After taking limits, the contribution from the vertical sides is
$$
\begin{align}
i\int_0^\infty f(iy+\pi/2)\,dy -i\int_0^\infty f(iy - \pi/2)\,dy = i\pi\int_0^\infty\log^3{(1-e^{-2y})}\,dy. \tag{3}
\end{align}
$$
Now for $x$ between $-\pi/2$ and $\pi/2$, the quantity $2\cos{x}$ is positive. This means that the unique value of $\arg{(2e^{ix}\cos{x})}$ which lies between $-\pi$ and $\pi$ is simply $x$. As we have chosen the principle branch, we obtain $\log{(2e^{ix}\cos{x})} = \log{(2\cos{x})}+ix$. Therefore the contribution from the lower horizontal side may be written
$$
\int_{-\pi/2}^{\pi/2} f(x)\,dx = \int_{-\pi/2}^{\pi/2}x\left(\log{(2\cos{x})} + ix\right)^3\,dx. \tag{4}
$$
By the preceding analysis, $(3)$ and $(4)$ sum to zero. Since $(3)$ is purely imaginary, this means in particular that the imaginary part of $(4)$ is equal to the negative of $(3)$. The last statement is equivalent to $(1)$.

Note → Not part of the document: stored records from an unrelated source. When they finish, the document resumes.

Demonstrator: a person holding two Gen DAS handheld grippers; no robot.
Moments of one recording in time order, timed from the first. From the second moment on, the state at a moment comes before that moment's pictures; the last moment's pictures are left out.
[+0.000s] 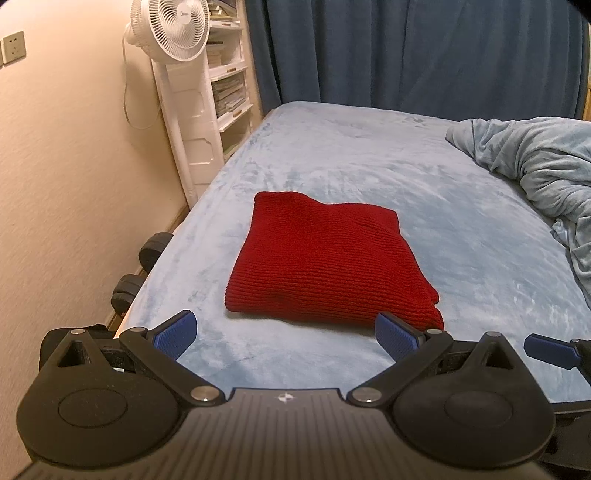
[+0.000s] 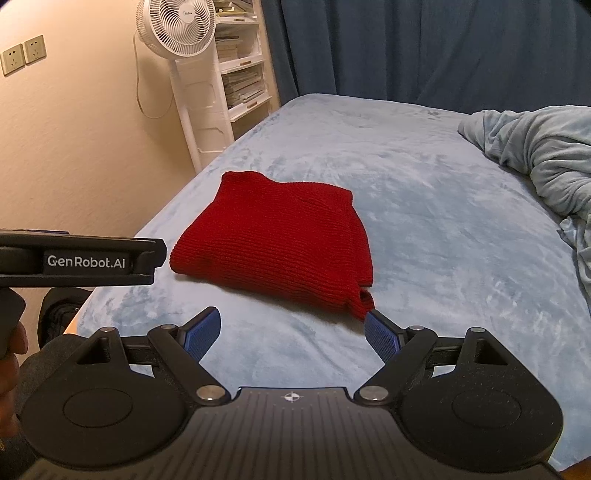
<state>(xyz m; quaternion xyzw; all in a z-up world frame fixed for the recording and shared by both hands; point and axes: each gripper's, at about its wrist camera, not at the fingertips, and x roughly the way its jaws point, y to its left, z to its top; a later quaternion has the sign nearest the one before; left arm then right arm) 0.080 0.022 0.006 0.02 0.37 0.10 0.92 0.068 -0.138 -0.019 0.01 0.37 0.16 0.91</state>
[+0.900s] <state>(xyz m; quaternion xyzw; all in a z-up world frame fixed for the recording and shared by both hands) 0.082 0.017 0.002 0.02 0.38 0.09 0.92 0.072 -0.140 -0.021 0.01 0.38 0.16 0.91</state>
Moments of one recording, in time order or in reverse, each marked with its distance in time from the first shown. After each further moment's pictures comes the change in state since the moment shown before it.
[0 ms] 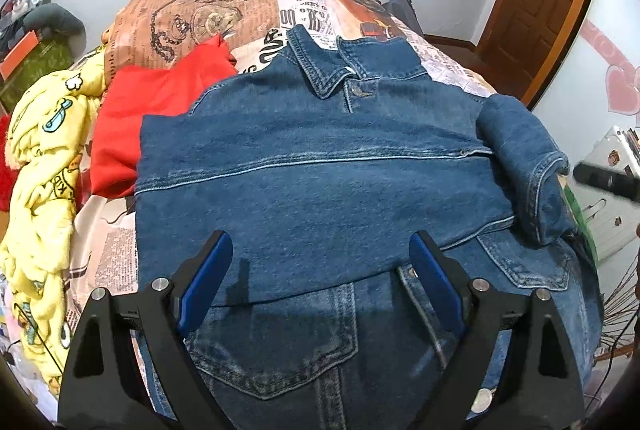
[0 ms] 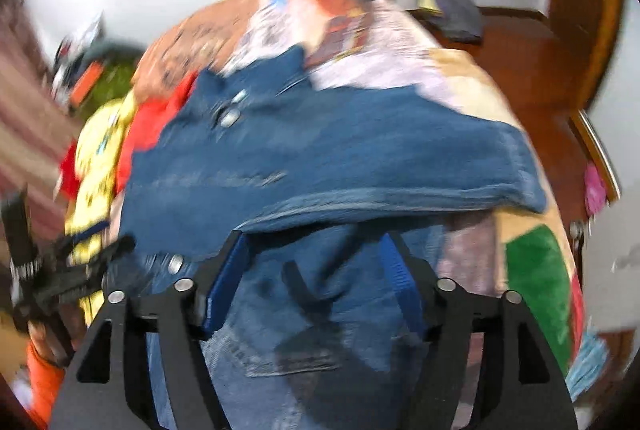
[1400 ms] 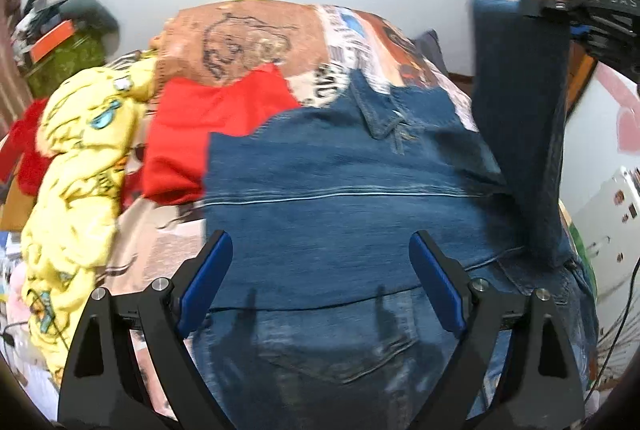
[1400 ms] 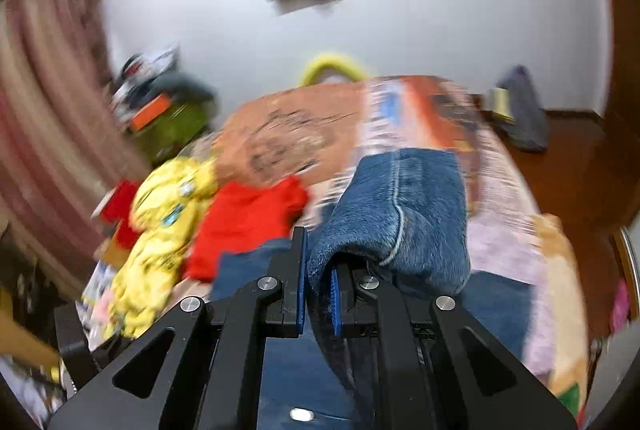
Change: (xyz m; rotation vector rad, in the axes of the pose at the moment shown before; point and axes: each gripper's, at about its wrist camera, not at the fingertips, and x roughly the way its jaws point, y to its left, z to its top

Because I have spent quite some time with this question, I would like to make a few remarks in the direction of a generalization. By taking $g(z) = p(z) \log^m(1+e^{2iz})$ in place of $f(z)$ above, where $p(z)$ is a polynomial and $m \in \mathbb N$, one finds by repeating the same arguments that
$$
\begin{align}
\int_{-\pi/2}^{\pi/2} p(x)&\left(\log{(2\cos{x})} + ix\right)^m\,dx \\
&= -i \int_0^\infty \left(p(iy + \pi/2)-p(iy - \pi/2)\right)\log^m{(1-e^{-2y})}\,dy. \tag{5}
\end{align}
$$
Clever choices of $p$ and $m$ then furnish a number of integral and series identities. Moreover, the identities
$$
\int_0^\infty y^n \log{(1-e^{-2y})}\,dy = -\frac{1}{2^{n+1}}\Gamma(n+1)\zeta(n+2) \tag{6}
$$
and
$$
\int_0^\infty \log^m{(1-e^{-2y})}\,dy = \frac{(-1)^{m}}{2}\int_0^\infty \frac{y^m}{e^y - 1}\,dy = \frac{(-1)^m}{2}\Gamma(m+1)\zeta(m+1) \tag{7}
$$
provide a connection between the integrals on the left-hand side of $(5)$ and the values taken by $\zeta$ at positive integers $n\geq2$. Here $(6)$ is derived by expanding $\log{(1-e^{-2y})}$ in powers of $e^{-2y}$ while $(7)$ is derived in the same way as $(2)$.